[Entries supplied Boundary: Start]

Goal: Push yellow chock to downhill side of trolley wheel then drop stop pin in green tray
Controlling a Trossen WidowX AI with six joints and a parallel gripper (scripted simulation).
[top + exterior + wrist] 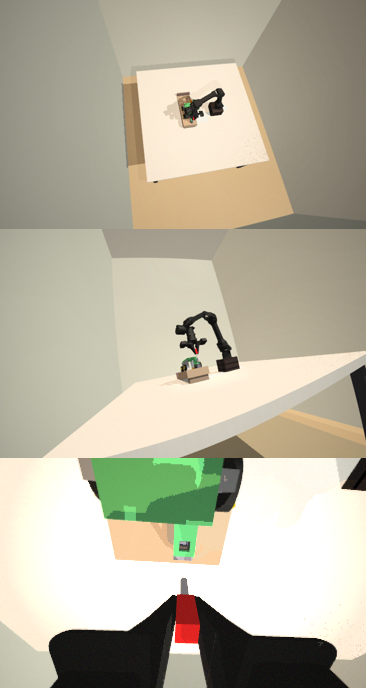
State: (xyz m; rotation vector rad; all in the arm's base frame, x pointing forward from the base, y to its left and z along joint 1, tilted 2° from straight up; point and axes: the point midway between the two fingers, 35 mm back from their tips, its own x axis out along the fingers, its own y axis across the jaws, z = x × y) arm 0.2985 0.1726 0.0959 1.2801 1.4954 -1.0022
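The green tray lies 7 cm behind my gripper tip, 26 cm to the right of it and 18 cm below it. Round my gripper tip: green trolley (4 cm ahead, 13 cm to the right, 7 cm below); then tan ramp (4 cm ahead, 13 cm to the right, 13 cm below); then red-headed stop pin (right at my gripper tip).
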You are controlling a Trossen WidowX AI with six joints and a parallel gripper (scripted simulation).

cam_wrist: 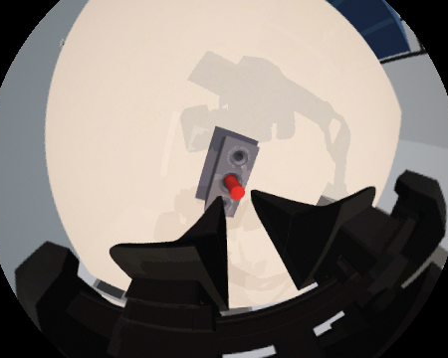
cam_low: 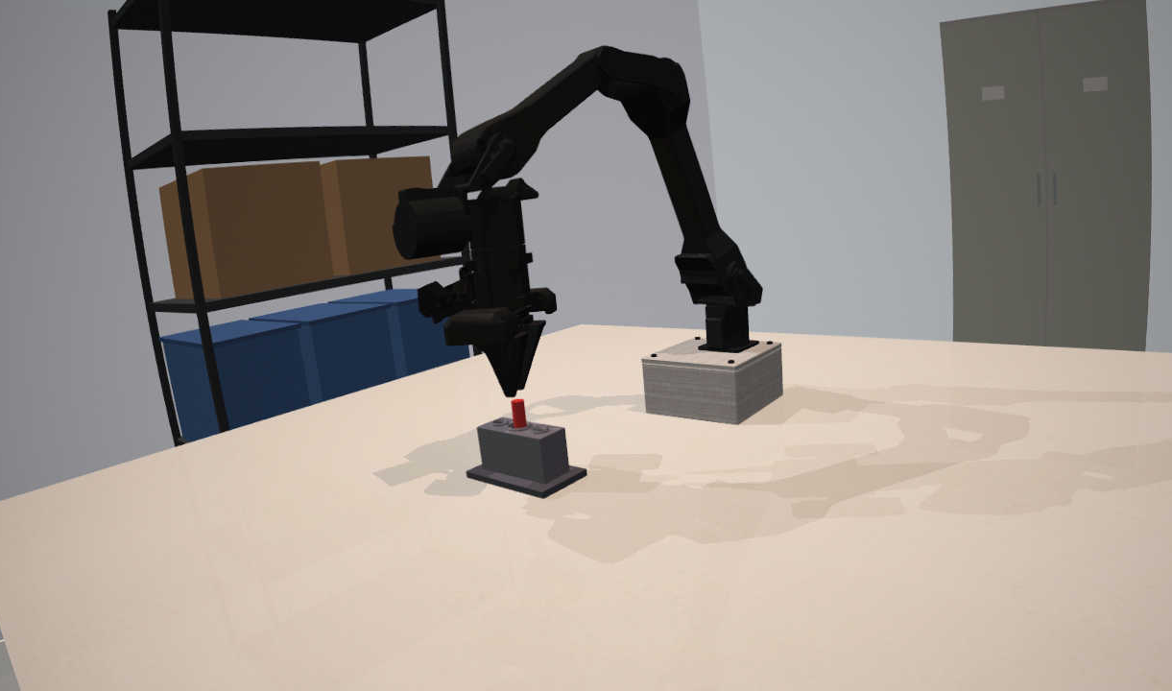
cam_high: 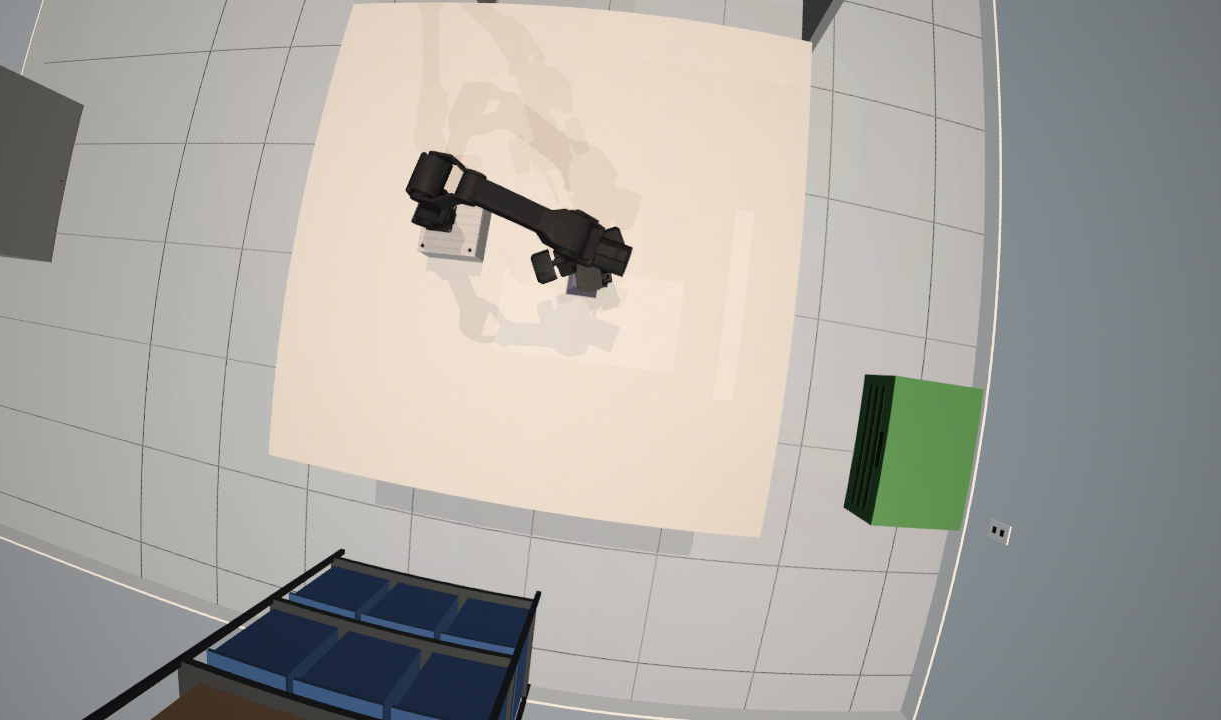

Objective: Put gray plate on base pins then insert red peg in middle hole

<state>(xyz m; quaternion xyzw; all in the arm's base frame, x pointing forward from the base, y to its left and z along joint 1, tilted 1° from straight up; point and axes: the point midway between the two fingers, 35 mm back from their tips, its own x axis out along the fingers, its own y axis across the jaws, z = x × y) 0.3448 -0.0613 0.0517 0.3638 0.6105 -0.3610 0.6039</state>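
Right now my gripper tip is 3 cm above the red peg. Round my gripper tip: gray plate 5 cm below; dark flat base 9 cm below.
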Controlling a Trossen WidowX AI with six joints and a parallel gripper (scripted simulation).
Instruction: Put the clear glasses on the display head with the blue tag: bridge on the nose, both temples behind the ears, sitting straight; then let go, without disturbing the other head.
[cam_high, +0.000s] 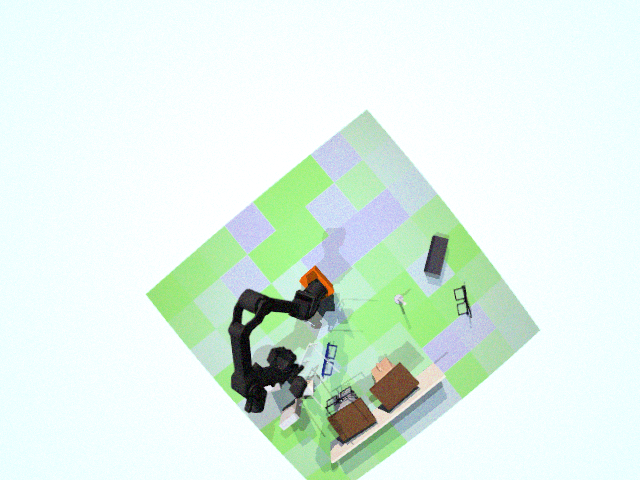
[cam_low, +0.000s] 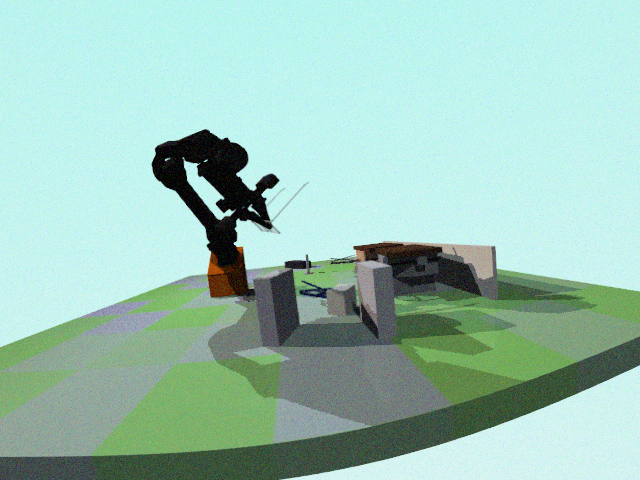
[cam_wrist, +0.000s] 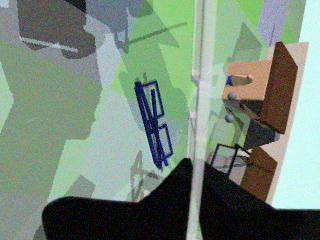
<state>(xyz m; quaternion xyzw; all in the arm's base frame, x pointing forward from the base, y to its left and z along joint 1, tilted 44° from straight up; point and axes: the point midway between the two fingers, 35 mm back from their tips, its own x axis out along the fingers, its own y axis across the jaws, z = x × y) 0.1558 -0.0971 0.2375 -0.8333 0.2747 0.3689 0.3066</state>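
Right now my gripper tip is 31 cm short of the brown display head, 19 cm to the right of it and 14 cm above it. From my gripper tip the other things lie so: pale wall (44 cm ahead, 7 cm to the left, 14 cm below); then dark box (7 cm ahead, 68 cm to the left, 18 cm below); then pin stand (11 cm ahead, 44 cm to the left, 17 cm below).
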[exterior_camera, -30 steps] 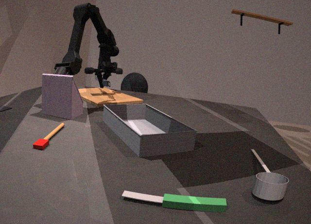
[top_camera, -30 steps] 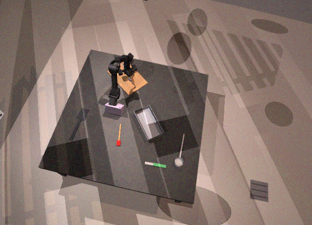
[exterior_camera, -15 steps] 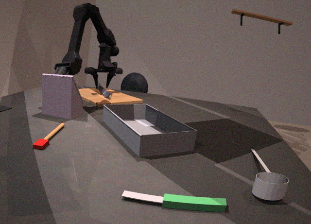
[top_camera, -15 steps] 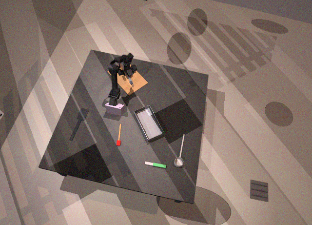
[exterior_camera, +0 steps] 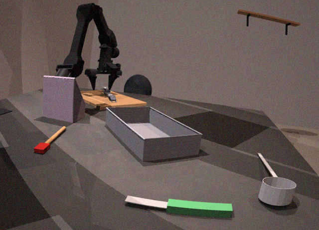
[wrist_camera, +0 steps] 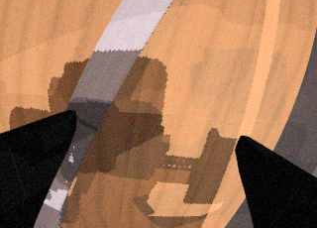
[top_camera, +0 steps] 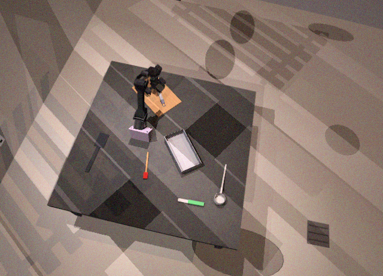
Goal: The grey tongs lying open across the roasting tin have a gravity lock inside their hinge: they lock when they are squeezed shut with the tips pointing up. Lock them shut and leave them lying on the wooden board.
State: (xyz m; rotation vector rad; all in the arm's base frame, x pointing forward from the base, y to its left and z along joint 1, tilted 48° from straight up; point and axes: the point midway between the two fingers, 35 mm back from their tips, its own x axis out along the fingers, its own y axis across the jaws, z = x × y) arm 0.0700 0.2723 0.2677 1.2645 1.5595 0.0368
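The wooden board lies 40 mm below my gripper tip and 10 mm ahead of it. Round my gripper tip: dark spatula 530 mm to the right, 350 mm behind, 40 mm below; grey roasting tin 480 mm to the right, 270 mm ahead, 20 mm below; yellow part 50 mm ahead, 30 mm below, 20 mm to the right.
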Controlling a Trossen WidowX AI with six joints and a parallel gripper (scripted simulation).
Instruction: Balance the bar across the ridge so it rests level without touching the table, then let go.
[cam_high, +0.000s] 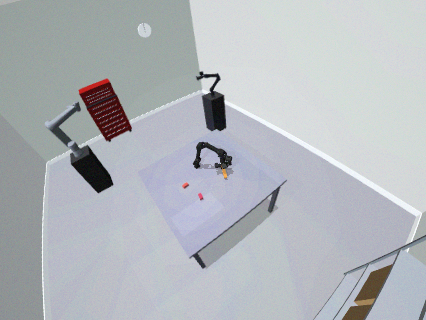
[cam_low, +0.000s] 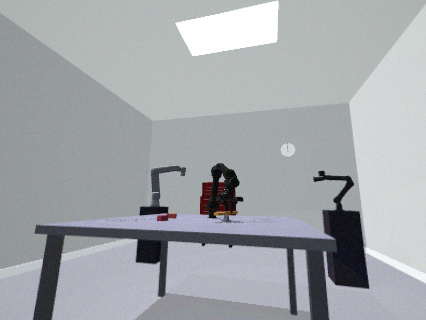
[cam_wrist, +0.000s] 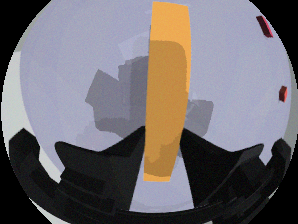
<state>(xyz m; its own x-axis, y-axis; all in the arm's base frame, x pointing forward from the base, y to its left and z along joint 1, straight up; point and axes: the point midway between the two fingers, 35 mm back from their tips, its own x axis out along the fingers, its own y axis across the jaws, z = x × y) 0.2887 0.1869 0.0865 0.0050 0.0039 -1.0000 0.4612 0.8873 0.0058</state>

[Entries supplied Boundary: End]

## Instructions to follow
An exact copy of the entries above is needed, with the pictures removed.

## Task solution
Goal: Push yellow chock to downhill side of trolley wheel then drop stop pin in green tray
Controlling a Trossen WidowX AI with six joints and a parallel gripper (scripted simulation).
[top + exterior + wrist] 
State: (xyz m; rotation vector rad; all in the arm's base frame, x pointing forward from the base, y to its left and z along joint 1, tilted 2° from straight up; point and axes: the point midway between the two fingers, 35 mm back from their tips, its own x axis out along the fingers, its own y axis across the jaws, z = x × y) arm 0.2985 0.1726 0.0959 1.2801 1.4954 -1.0022
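The green tray lies 7 cm behind my gripper tip, 26 cm to the right of it and 18 cm below it. Round my gripper tip: green trolley (4 cm ahead, 13 cm to the right, 7 cm below); then tan ramp (4 cm ahead, 13 cm to the right, 13 cm below); then red-headed stop pin (right at my gripper tip).
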You are controlling a Trossen WidowX AI with six joints and a parallel gripper (scripted simulation).

cam_wrist: 
cam_low: 
cam_high: 

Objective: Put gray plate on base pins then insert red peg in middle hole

<state>(xyz m; quaternion xyzw; all in the arm's base frame, x pointing forward from the base, y to its left and z along joint 1, tilted 1° from straight up; point and axes: the point midway between the two fingers, 35 mm back from their tips, its own x axis out along the fingers, its own y axis across the jaws, z = x × y) 0.3448 -0.0613 0.0517 0.3638 0.6105 -0.3610 0.6039</state>
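Right now my gripper tip is 3 cm above the red peg. Round my gripper tip: gray plate 5 cm below; dark flat base 9 cm below.
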Controlling a Trossen WidowX AI with six joints and a parallel gripper (scripted simulation).
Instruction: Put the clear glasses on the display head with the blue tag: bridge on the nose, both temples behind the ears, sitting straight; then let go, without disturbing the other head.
[cam_high, +0.000s] 
[cam_low, +0.000s] 
[cam_wrist, +0.000s] 
<state>(xyz m; quaternion xyzw; all in the arm's base frame, x pointing forward from the base, y to its left and z along joint 1, tilted 44° from straight up; point and axes: the point midway between the two fingers, 35 mm back from their tips, its own x axis out along the fingers, its own y axis across the jaws, z = x × y) 0.1558 -0.0971 0.2375 -0.8333 0.2747 0.3689 0.3066</state>
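Right now my gripper tip is 31 cm short of the brown display head, 19 cm to the right of it and 14 cm above it. From my gripper tip the other things lie so: pale wall (44 cm ahead, 7 cm to the left, 14 cm below); then dark box (7 cm ahead, 68 cm to the left, 18 cm below); then pin stand (11 cm ahead, 44 cm to the left, 17 cm below).
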[exterior_camera, -30 steps] 
[top_camera, -30 steps] 
[exterior_camera, -15 steps] 
[top_camera, -15 steps] 
[exterior_camera, +0 steps] 
[wrist_camera, +0 steps] 
[top_camera, +0 steps] 
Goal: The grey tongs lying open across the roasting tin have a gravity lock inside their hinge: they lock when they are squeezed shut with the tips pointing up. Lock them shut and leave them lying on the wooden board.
State: (xyz m; rotation vector rad; all in the arm's base frame, x pointing forward from the base, y to its left and z along joint 1, tilted 48° from straight up; point and axes: the point midway between the two fingers, 35 mm back from their tips, its own x axis out along the fingers, its own y axis across the jaws, z = x × y) arm 0.0700 0.2723 0.2677 1.2645 1.5595 0.0368
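The wooden board lies 40 mm below my gripper tip and 10 mm ahead of it. Round my gripper tip: dark spatula 530 mm to the right, 350 mm behind, 40 mm below; grey roasting tin 480 mm to the right, 270 mm ahead, 20 mm below; yellow part 50 mm ahead, 30 mm below, 20 mm to the right.
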Controlling a Trossen WidowX AI with six joints and a parallel gripper (scripted simulation).
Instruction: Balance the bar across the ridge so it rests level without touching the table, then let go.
[cam_high, +0.000s] 
[cam_low, +0.000s] 
[cam_wrist, +0.000s] 
<state>(xyz m; its own x-axis, y-axis; all in the arm's base frame, x pointing forward from the base, y to its left and z along joint 1, straight up; point and axes: the point midway between the two fingers, 35 mm back from their tips, its own x axis out along the fingers, its own y axis across the jaws, z = x × y) 0.2887 0.1869 0.0865 0.0050 0.0039 -1.0000 0.4612 0.8873 0.0058</state>

The exercise asks for nothing more.